I solved the problem by using 8 bit adam, is there any side effect?

hkristof03 commented 1 year ago

I am following the official tutorial.

It mentions "Diffusers now provides a LoRA fine-tuning script that can run in as low as 11 GB of GPU RAM without resorting to tricks such as 8-bit optimizers".

I have an RTX 3080 16 GB card, I use the default settings just like in the tutorial, batch size of 1, fp 16, 4 validation images. When the validation loop occurs I get CUDA OOM. I see in the script that during the validation the model which is under training is kept in GPU memory, and at the same time the script tries to load a new pipeline.

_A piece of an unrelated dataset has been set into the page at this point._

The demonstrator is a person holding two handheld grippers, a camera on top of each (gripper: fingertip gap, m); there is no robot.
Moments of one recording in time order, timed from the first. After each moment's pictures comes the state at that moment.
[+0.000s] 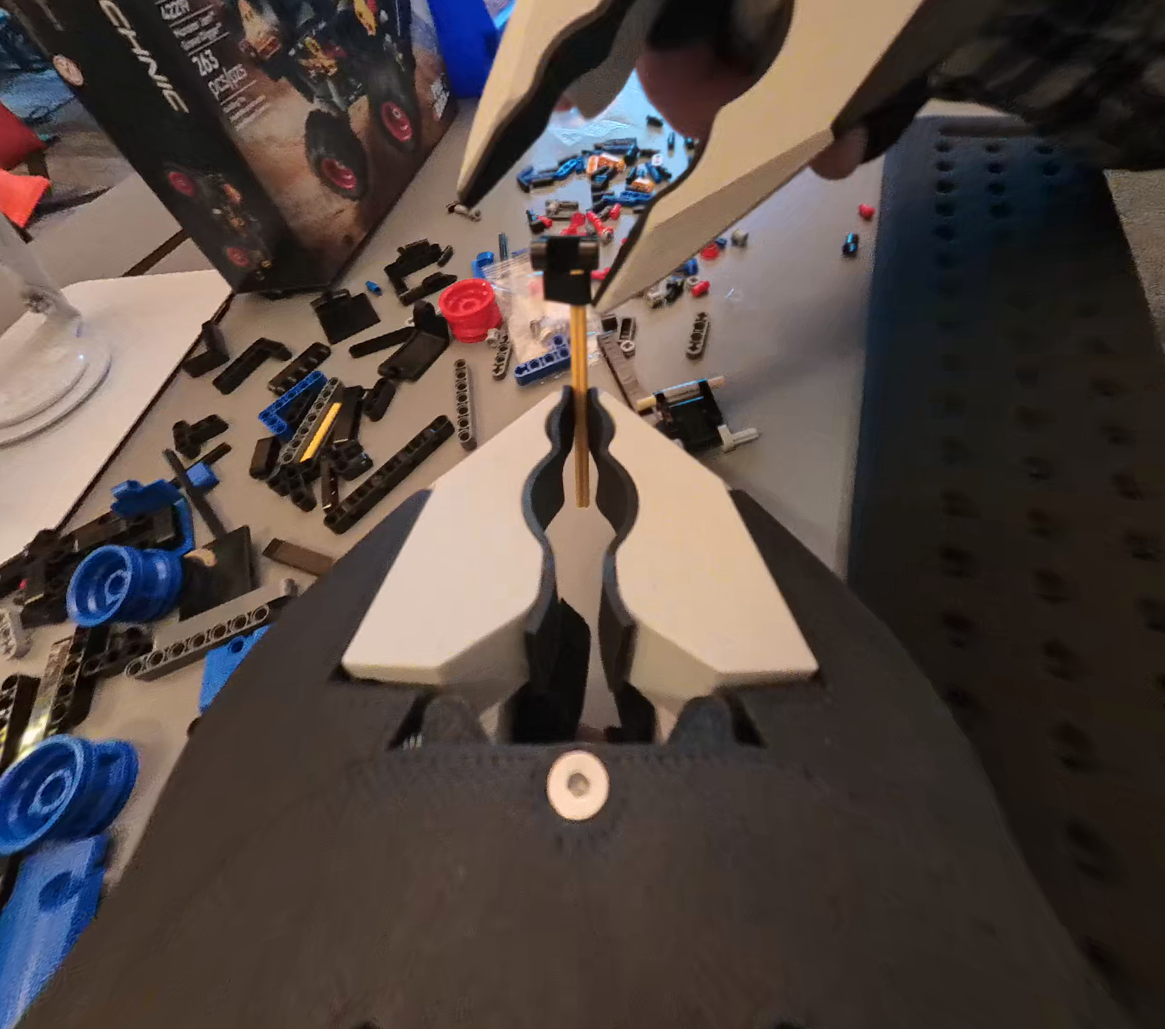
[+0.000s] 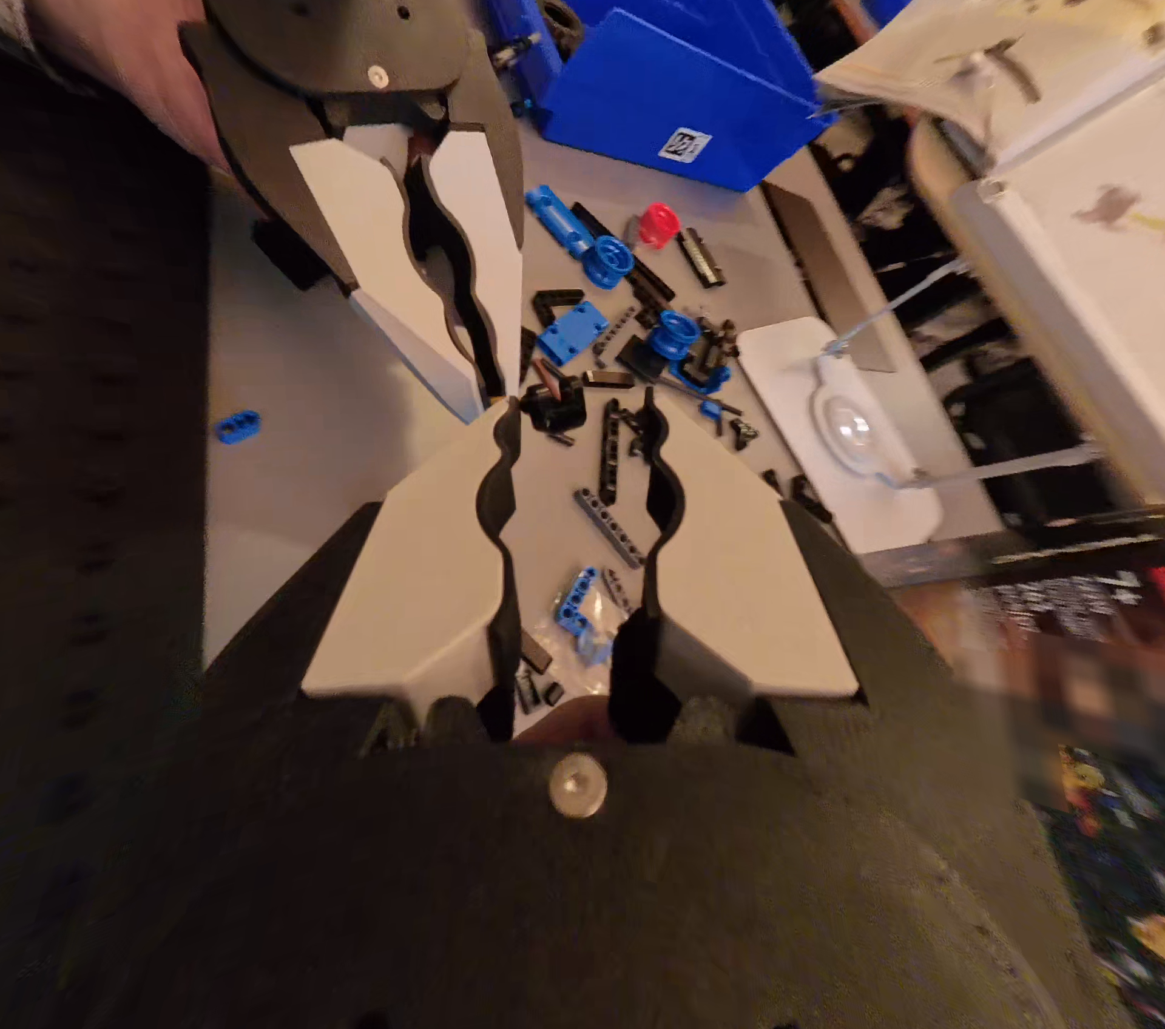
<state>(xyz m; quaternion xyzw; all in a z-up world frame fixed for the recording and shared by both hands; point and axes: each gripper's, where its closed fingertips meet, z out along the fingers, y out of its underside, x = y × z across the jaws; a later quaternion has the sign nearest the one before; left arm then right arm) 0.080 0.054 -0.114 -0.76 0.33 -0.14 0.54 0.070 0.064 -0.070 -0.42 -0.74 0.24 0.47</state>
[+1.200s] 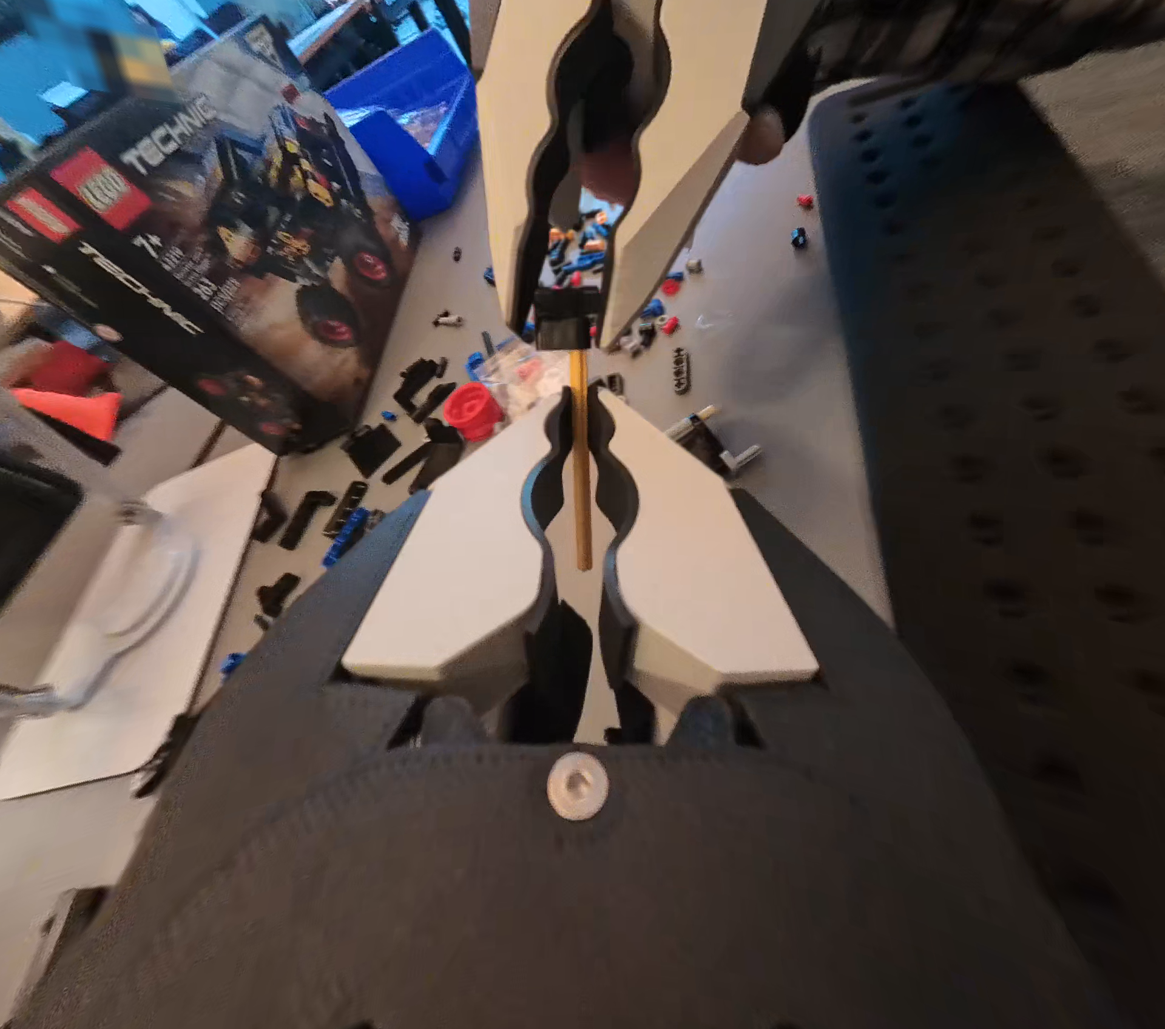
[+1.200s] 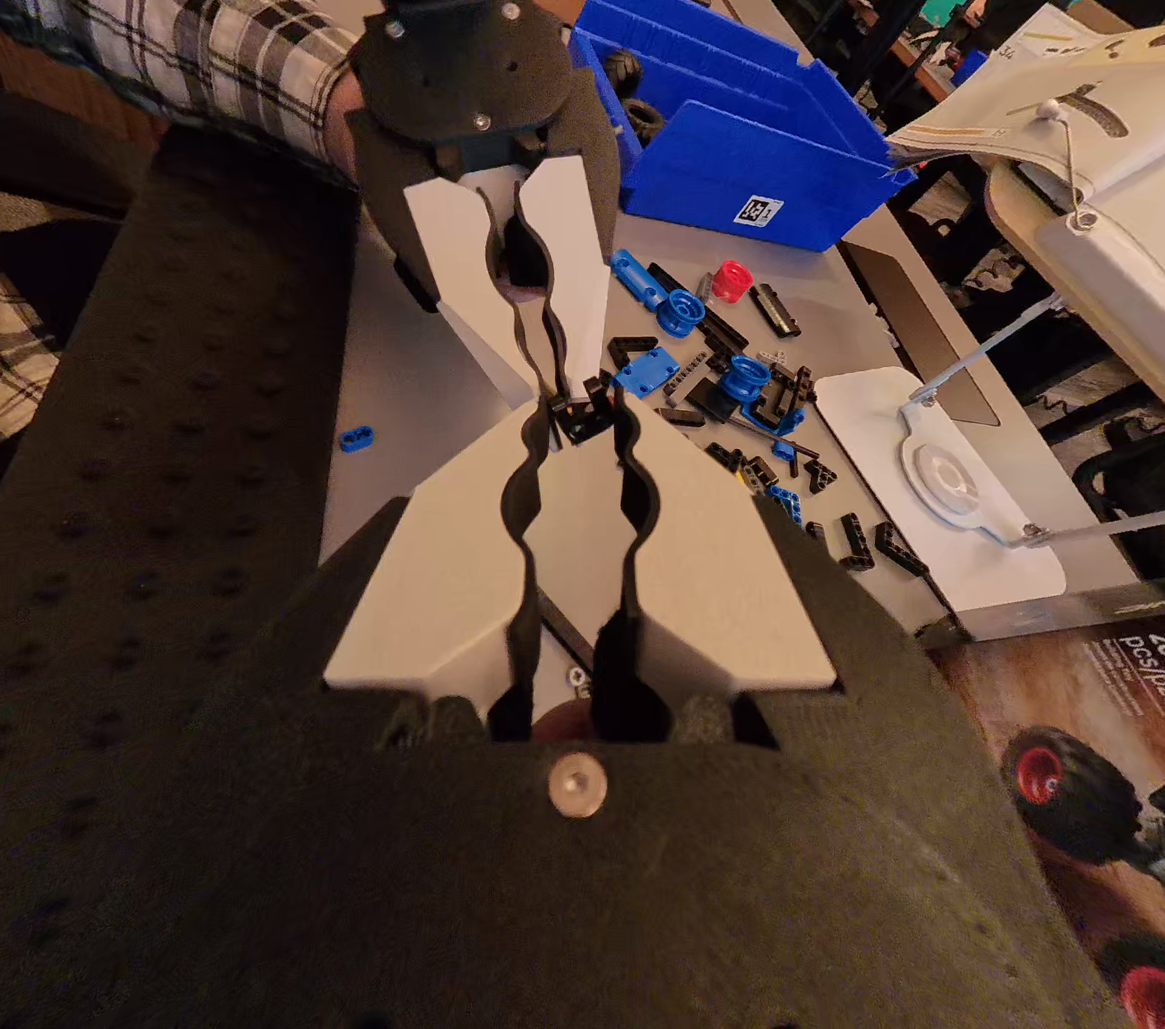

I am wondering if the script fails with a 16 GB then how is it possible to train with the mentioned 11 GB.

Does anyone have a solution for this?

sayakpaul commented 1 year ago

You're using the LoRA variant, right?

But the snippet you provided in the description is train_text_to_image.py, which is a non-LoRA. Just ensuring that was not by mistake.

I have an RTX 3080 16 GB card

I just tested it on a Tesla T4 and it worked. Could you provide a snapshot of what you get after running diffusers-cli env?

hkristof03 commented 1 year ago

The script I referred to is train_text_to_image_lora.py , referenced in the Huggingface LORA tutorial.

Btw I managed to solve the OOM issue with xformers...

sayakpaul commented 1 year ago

Okay then. The reason why I mentioned is that you stated:

accelerate launch --mixed_precision="fp16"  train_text_to_image.py \
  ...

And not train_text_to_image_lora.py.

dora-lemon commented 1 year ago

@sayakpaul thanks for your comment, but @hkristof03 just put his problem on my issue, maybe the same topic, he did not use my script list above

kaimingd commented 1 year ago

@dora-lemon I met the same problem with you. Would you kindly tell me how to change adam to 8 bit?

sayakpaul commented 1 year ago

@sayakpaul thanks for your comment, but @hkristof03 just put his problem on my issue, maybe the same topic, he did not use my script list above

My reply still remains the same, though. Did you try the train_text_to_image_lora.py script and not the train_text_to_image.py script?

If the LoRA script is failing, then please consider enabling xformers with --enable_xformers_memory_efficient_attention. Know more here: https://github.com/huggingface/diffusers/tree/main/examples/text_to_image#training-with-xformers

Does this help?

dora-lemon commented 1 year ago

@kaimingd just add --use_8bit_adam

kaimingd commented 1 year ago

@dora-lemon Thanks a lot. It's really worked!

sayakpaul commented 1 year ago

Closing the issue then :)

Please feel free to reopen in case of problems.